• _ACTIVITY_:
All of the data below should be repeated exactly. Pictures should not be included.
________________________________________
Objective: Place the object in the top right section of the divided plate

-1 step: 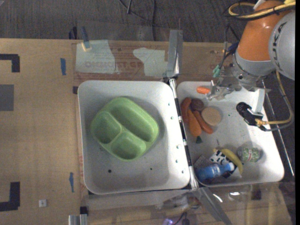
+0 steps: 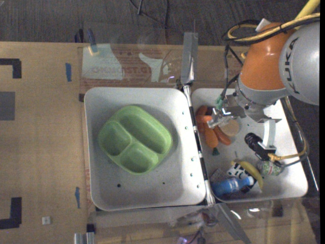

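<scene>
The green plate (image 2: pixel 103 136) lies turned askew in the middle of the left bin (image 2: pixel 152 189), well apart from the gripper. The arm (image 2: pixel 274 60) reaches over the right bin (image 2: pixel 290 179), and its gripper (image 2: pixel 219 118) hangs at that bin's upper left, right over an orange carrot (image 2: pixel 210 138) and a sausage (image 2: pixel 224 135) lying side by side. I cannot tell whether it is open or holds anything. Lower in the bin a banana (image 2: pixel 253 172) and a blue bottle (image 2: pixel 231 186) lie close together.
</scene>
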### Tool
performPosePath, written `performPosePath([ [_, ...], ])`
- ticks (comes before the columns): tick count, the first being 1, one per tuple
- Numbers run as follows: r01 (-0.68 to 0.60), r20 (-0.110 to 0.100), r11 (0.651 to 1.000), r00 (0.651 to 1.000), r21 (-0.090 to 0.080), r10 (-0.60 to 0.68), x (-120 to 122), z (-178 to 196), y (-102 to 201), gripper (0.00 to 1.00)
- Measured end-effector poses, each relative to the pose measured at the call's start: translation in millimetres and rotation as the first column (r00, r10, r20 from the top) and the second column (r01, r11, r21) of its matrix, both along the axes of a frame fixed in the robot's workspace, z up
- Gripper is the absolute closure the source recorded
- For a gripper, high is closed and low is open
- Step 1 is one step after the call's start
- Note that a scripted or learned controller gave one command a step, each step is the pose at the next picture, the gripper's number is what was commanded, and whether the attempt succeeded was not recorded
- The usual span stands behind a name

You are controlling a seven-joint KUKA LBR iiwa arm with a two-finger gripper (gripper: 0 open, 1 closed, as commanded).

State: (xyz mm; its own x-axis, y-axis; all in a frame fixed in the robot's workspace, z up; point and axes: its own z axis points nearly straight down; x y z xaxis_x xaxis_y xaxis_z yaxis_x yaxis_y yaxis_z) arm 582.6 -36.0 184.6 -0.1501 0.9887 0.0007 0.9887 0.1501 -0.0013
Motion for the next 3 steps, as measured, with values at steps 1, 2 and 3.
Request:
performPosePath([
  [1,0.032,-0.001,1.0,1.0,0.0,-0.032,-15,0,83,1.0],
  [2,0.036,-0.002,0.999,0.999,0.0,-0.036,-48,12,172,1.0],
  [3,0.14,0.001,0.99,0.99,0.0,-0.14,-49,13,175,1.0],
])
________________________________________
• _REPLY_:
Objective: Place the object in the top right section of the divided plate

-1 step: 
+0 steps: 

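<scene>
The green plate (image 2: pixel 103 136) lies turned askew in the middle of the left bin (image 2: pixel 152 189), well apart from the gripper. The arm (image 2: pixel 274 60) reaches over the right bin (image 2: pixel 290 179), and its gripper (image 2: pixel 219 118) hangs at that bin's upper left, right over an orange carrot (image 2: pixel 210 138) and a sausage (image 2: pixel 224 135) lying side by side. I cannot tell whether it is open or holds anything. Lower in the bin a banana (image 2: pixel 253 172) and a blue bottle (image 2: pixel 231 186) lie close together.
</scene>
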### Tool
performPosePath, written `performPosePath([ [_, ...], ])`
- ticks (comes before the columns): tick count, the first being 1, one per tuple
- Numbers run as follows: r01 (-0.68 to 0.60), r20 (-0.110 to 0.100), r11 (0.651 to 1.000), r00 (0.651 to 1.000), r21 (-0.090 to 0.080), r10 (-0.60 to 0.68), x (-120 to 122), z (-178 to 196), y (-102 to 201), gripper (0.00 to 1.00)
- Measured end-effector poses, each relative to the pose measured at the call's start: translation in millimetres and rotation as the first column (r00, r10, r20 from the top) and the second column (r01, r11, r21) of its matrix, both along the axes of a frame fixed in the robot's workspace, z up
- Gripper is the absolute closure the source recorded
- For a gripper, high is closed and low is open
- Step 1 is one step after the call's start
- Note that a scripted or learned controller gave one command a step, each step is the pose at the next picture, the gripper's number is what was commanded, and whether the attempt succeeded was not recorded
- The usual span stands behind a name

You are controlling a seven-joint KUKA LBR iiwa arm with a two-finger gripper (gripper: 0 open, 1 closed, as commanded).

State: (xyz mm; its own x-axis, y-axis; all in a frame fixed in the robot's workspace, z up; point and axes: its own z axis points nearly straight down; x y z xaxis_x xaxis_y xaxis_z yaxis_x yaxis_y yaxis_z) arm 582.6 -36.0 184.6 -0.1501 0.9887 0.0007 0.9887 0.1501 -0.0013
Motion for the next 3 steps, as measured, with values at steps 1, 2 and 3.
Request:
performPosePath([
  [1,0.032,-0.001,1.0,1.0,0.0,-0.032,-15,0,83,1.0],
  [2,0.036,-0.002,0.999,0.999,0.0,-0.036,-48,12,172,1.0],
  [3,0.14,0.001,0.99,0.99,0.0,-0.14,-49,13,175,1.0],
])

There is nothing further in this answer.